- **Problem to solve**: Write out the data below in full, unchanged, minus the images.

- **Information shown**:
- - -

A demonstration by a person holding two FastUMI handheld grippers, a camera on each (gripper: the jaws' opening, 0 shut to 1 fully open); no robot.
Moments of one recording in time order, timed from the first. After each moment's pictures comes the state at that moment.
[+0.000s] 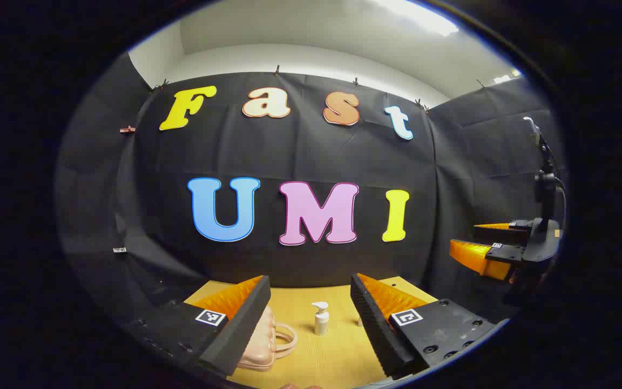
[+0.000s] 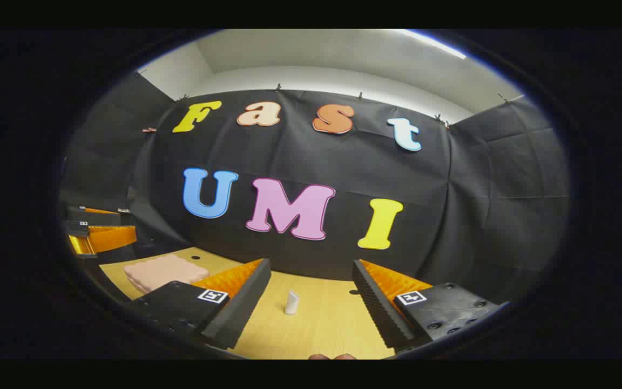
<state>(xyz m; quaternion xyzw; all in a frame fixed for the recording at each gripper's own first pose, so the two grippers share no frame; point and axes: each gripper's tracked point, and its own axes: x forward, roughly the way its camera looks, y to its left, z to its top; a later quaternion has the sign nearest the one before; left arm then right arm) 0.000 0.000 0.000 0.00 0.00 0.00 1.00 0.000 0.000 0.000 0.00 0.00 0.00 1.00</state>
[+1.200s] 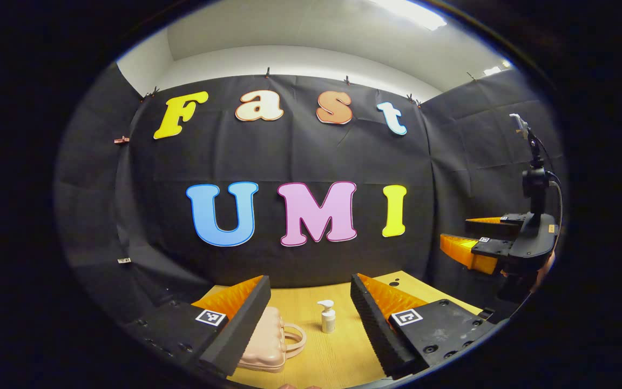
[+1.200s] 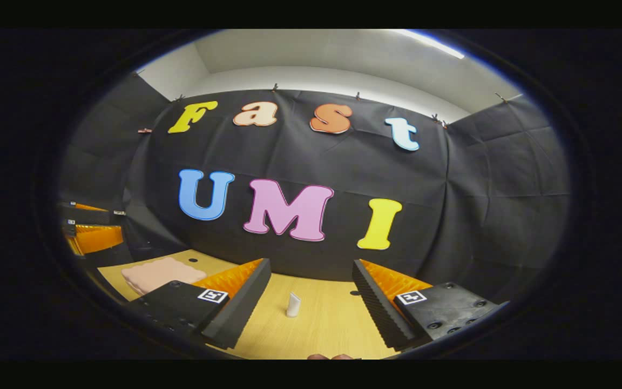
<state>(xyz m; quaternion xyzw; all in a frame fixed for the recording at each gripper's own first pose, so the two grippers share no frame) -0.009 0.006 0.006 0.03 0.00 -0.01 1.00 0.014 0.018 0.006 0.00 -0.02 0.00 1.00</state>
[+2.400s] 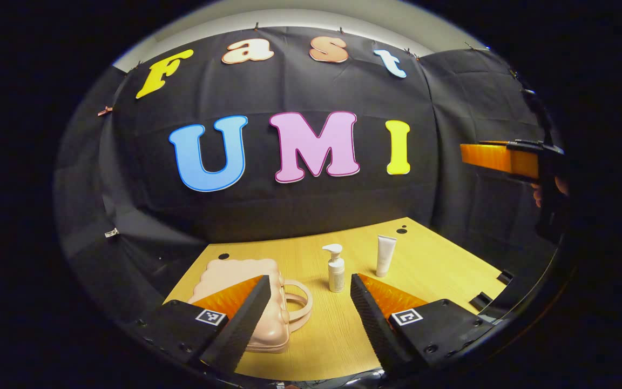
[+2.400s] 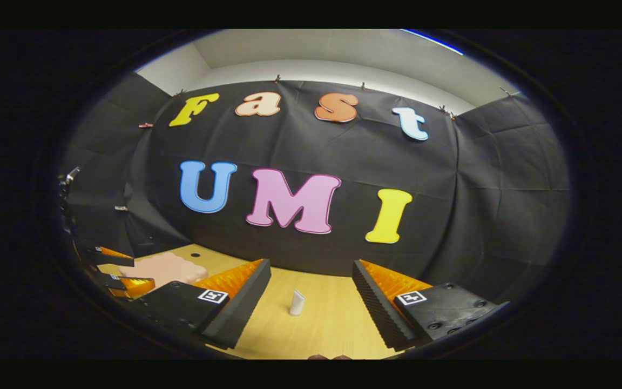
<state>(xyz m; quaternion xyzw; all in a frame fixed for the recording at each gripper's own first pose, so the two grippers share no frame) 0.064 0.029 -0.159 0.07 0.16 -0.01 0.98 0.058 0.006 -0.039 0.00 0.03 0.01 1.00</state>
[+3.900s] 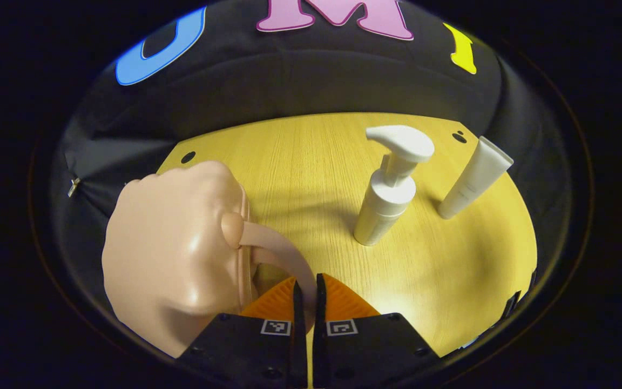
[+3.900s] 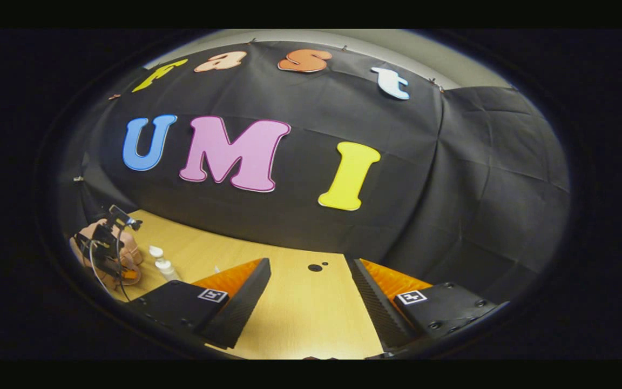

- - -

- **Task response**:
A demonstration by a person holding two FastUMI handheld grippers, a camera on each (gripper: the jaws' opening, 0 shut to 1 fully open); no robot.
Moments of one recording in time order, timed from the first. After each moment's pictures comes the state at that moment.
[+0.000s] 
[+0.000s] 
<state>(xyz m; quaternion xyzw; all in a frame fixed for the recording at each gripper's own first pose, so the two grippers share no frame; point and axes: each gripper's tracked point, and its own axes: x forward, roughly the way its camera looks, y to its left, z to its top; a later quaternion has the sign nearest the one before; left arm then right arm) 0.000 0.000 0.000 0.00 0.00 0.00 1.00 0.000 0.000 0.000 0.00 0.00 0.00 1.00</state>
[+1.200s] 
[+1.200s] 
<state>(xyz m; quaternion xyzw; all in a frame fixed for the recording at each gripper's own first pose, so the two grippers share no frame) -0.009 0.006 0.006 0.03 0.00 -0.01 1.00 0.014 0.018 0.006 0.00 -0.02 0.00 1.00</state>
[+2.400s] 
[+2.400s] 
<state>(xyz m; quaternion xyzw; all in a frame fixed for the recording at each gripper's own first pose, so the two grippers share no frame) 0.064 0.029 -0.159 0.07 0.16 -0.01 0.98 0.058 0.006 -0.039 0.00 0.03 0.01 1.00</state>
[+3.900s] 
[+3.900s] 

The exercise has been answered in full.